• [What you will do] In the material below, find the line with "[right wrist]" and the line with "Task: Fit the", then output those two lines and every line between them, exactly.

• [Entries supplied]
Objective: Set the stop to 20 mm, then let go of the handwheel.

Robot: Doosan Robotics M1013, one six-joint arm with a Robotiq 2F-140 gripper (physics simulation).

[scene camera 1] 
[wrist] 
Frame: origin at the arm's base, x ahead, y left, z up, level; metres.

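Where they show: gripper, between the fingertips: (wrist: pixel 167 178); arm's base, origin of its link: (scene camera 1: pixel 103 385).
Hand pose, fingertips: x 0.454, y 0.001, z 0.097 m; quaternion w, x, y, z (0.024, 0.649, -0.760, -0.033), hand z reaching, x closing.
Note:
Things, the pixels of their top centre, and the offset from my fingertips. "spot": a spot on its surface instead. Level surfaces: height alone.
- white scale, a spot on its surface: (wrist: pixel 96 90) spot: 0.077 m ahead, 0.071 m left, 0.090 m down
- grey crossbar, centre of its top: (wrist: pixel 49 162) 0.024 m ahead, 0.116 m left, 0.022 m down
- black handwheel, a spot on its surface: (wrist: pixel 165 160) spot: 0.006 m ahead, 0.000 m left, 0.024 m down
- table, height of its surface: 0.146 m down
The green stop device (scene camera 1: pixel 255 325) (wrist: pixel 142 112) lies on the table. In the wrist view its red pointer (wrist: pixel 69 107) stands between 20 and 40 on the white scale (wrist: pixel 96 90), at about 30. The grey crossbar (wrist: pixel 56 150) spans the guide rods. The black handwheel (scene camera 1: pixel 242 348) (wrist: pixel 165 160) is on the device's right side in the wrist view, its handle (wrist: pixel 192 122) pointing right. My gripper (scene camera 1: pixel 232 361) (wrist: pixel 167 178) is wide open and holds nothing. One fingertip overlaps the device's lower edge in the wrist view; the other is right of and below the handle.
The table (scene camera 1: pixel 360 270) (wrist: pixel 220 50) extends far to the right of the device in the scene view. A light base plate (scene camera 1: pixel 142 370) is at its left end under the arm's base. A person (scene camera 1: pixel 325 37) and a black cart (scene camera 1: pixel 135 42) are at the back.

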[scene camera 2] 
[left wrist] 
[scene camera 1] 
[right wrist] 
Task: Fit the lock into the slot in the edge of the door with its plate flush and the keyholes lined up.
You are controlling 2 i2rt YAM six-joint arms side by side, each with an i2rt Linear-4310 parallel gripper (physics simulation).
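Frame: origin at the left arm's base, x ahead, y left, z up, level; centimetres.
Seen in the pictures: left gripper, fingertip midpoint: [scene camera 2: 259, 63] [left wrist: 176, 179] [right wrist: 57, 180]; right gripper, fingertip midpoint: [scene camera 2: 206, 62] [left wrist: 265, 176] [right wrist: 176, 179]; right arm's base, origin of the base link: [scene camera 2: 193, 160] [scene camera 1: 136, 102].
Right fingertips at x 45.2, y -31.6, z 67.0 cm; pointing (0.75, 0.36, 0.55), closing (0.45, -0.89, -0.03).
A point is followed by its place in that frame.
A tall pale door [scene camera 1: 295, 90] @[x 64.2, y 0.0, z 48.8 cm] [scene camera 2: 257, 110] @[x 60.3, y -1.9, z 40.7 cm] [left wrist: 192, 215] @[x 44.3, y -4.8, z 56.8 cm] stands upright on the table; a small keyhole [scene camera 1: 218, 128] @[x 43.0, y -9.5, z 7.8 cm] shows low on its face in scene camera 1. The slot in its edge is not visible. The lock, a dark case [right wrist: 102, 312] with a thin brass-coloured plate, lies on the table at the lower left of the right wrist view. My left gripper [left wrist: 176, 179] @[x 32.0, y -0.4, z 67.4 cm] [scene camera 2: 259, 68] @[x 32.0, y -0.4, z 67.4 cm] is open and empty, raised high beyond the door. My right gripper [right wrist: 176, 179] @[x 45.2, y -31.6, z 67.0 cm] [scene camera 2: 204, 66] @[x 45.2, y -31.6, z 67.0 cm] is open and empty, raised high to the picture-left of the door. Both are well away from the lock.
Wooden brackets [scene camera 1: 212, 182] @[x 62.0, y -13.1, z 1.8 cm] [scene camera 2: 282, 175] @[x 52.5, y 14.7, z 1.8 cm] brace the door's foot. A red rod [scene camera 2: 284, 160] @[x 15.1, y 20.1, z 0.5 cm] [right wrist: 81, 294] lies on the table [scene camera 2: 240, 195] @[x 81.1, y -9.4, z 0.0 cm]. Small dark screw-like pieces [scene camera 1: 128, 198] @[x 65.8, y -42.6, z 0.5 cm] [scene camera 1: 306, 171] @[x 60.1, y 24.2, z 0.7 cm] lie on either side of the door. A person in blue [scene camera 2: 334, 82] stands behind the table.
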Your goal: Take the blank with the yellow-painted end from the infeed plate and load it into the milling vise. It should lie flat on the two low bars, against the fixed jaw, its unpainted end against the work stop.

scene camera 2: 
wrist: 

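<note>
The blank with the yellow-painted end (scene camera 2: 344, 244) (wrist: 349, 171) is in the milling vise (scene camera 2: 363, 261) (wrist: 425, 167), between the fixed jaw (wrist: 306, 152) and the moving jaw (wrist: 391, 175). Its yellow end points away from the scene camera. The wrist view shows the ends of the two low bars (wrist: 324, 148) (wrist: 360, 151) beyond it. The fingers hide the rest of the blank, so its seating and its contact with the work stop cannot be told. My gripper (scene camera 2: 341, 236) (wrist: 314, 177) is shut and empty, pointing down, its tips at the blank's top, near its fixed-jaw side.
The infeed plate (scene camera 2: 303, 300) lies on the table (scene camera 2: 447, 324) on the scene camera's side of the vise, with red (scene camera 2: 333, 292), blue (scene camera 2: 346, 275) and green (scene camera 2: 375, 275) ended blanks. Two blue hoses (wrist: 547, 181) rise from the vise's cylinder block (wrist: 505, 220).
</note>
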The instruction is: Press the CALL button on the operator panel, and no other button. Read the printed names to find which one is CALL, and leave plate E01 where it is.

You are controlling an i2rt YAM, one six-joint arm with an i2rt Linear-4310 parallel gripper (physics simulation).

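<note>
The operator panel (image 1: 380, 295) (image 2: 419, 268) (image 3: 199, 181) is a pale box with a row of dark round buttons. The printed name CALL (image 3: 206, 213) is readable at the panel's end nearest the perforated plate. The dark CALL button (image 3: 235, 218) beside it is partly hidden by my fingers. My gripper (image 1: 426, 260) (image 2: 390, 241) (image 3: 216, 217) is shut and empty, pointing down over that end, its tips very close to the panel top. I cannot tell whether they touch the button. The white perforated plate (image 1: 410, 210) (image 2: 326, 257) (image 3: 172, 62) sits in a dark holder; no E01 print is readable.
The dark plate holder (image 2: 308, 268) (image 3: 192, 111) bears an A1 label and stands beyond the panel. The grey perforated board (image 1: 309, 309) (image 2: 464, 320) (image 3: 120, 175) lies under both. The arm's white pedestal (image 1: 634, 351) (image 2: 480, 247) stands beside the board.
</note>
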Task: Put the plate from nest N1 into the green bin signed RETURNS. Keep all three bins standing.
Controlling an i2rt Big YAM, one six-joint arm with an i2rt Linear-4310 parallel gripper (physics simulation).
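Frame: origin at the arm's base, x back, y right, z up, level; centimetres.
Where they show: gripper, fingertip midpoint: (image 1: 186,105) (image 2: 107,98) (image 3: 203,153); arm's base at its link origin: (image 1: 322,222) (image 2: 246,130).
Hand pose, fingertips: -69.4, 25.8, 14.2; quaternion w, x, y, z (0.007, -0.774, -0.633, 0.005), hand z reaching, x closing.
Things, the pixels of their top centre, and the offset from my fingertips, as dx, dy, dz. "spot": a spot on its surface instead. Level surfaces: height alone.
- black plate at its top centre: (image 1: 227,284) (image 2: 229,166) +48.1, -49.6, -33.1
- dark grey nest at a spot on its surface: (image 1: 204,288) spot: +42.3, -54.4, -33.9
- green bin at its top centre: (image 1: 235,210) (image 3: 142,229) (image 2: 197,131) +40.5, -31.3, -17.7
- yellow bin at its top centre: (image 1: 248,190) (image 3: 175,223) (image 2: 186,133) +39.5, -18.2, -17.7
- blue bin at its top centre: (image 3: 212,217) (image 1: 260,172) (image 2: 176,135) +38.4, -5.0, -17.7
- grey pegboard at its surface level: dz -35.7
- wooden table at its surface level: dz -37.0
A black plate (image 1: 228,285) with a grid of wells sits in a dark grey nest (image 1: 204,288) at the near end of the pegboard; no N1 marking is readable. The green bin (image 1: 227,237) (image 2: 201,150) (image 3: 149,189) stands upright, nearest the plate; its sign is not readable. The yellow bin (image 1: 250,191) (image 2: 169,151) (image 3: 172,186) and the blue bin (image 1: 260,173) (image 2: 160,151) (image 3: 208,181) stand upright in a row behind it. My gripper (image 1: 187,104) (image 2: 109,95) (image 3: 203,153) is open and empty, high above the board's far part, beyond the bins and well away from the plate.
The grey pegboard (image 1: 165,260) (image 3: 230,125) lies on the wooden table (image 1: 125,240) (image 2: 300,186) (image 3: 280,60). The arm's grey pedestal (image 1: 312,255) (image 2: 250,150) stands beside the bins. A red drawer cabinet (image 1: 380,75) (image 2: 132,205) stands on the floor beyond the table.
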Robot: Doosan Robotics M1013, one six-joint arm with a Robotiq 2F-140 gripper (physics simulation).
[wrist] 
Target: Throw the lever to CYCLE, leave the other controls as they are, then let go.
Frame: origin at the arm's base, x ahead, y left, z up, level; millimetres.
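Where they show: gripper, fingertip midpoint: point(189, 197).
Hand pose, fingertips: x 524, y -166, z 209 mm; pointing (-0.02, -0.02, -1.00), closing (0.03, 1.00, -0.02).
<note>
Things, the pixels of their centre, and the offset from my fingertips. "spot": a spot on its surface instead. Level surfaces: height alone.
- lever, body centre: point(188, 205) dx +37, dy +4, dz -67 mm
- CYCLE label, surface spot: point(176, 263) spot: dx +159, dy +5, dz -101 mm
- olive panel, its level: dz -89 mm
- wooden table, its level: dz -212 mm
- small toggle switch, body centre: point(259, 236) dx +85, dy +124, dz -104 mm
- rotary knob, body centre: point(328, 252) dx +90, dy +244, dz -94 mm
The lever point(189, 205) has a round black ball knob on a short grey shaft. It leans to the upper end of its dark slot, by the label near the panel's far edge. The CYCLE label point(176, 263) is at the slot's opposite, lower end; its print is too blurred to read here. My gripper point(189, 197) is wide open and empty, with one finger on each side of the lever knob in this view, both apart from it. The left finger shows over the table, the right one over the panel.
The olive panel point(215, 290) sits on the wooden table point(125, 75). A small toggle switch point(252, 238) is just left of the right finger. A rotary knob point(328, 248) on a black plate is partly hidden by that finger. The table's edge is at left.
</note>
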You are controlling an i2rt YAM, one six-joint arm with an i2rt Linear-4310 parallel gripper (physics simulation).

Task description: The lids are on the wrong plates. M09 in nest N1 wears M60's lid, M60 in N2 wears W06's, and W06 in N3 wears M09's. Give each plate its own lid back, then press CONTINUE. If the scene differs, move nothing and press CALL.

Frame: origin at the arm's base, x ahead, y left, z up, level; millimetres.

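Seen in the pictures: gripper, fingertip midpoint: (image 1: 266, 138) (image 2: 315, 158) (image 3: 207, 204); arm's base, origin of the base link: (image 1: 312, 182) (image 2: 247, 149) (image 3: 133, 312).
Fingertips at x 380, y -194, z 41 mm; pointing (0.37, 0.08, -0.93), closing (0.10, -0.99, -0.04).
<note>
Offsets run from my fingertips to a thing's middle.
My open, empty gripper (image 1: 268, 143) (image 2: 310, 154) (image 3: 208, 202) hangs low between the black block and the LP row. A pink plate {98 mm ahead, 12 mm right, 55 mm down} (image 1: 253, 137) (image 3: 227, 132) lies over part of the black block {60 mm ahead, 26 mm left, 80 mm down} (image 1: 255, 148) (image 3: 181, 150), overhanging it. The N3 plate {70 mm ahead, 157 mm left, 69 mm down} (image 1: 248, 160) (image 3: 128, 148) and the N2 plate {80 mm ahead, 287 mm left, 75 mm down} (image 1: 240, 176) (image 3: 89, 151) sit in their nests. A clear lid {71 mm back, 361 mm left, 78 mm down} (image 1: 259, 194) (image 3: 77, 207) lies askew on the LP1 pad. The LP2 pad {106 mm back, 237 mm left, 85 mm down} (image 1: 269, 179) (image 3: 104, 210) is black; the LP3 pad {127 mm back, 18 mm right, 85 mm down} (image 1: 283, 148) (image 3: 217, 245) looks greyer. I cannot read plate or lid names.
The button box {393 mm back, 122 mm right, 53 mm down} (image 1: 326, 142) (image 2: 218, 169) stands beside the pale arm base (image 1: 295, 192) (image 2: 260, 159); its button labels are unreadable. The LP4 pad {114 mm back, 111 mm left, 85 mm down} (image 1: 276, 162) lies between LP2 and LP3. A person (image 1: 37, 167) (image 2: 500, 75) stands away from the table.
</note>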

• [Reply to the exercise]
[right wrist] 
Task: Fit the lock into the slot in the edge of the door with its plate flush and the keyholes lined up.

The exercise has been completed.